Only the lines from the one containing "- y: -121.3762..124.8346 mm" through the last line of the data are to be written out, exactly and in full.

▶ _Supplied information_:
::::

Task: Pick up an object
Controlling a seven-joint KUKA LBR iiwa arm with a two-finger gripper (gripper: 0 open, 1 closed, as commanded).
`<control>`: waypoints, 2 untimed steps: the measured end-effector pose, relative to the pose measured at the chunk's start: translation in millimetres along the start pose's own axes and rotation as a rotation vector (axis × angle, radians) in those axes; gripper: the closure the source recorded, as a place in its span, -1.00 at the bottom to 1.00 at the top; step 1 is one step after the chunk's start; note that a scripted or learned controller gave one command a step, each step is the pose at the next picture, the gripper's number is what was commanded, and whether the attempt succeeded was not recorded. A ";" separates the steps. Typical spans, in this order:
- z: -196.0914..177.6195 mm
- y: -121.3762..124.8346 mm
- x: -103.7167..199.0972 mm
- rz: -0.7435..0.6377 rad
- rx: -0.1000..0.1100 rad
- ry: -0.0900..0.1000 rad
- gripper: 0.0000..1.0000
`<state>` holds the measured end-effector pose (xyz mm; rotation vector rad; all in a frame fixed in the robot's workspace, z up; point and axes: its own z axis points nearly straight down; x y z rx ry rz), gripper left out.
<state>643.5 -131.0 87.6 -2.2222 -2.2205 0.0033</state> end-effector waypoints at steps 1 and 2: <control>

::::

▶ _Answer box_:
- y: -121.3762..124.8346 mm
- x: -103.7167..199.0972 mm
- rz: -0.7435..0.6377 rad
- rx: -0.1000..0.1100 rad
- ry: -0.0900..0.1000 rad
- gripper: 0.0000..1.0000
`<state>` holds the measured end-effector pose (xyz mm; rotation vector rad; all in a frame fixed in the robot's workspace, z up; point and axes: its own z axis points nearly straight down; x y z rx ry rz), gripper left out.
<state>643.5 -131.0 87.6 -2.2222 -2.2205 0.0033</state> end-effector waypoints at steps 1 and 2: <control>

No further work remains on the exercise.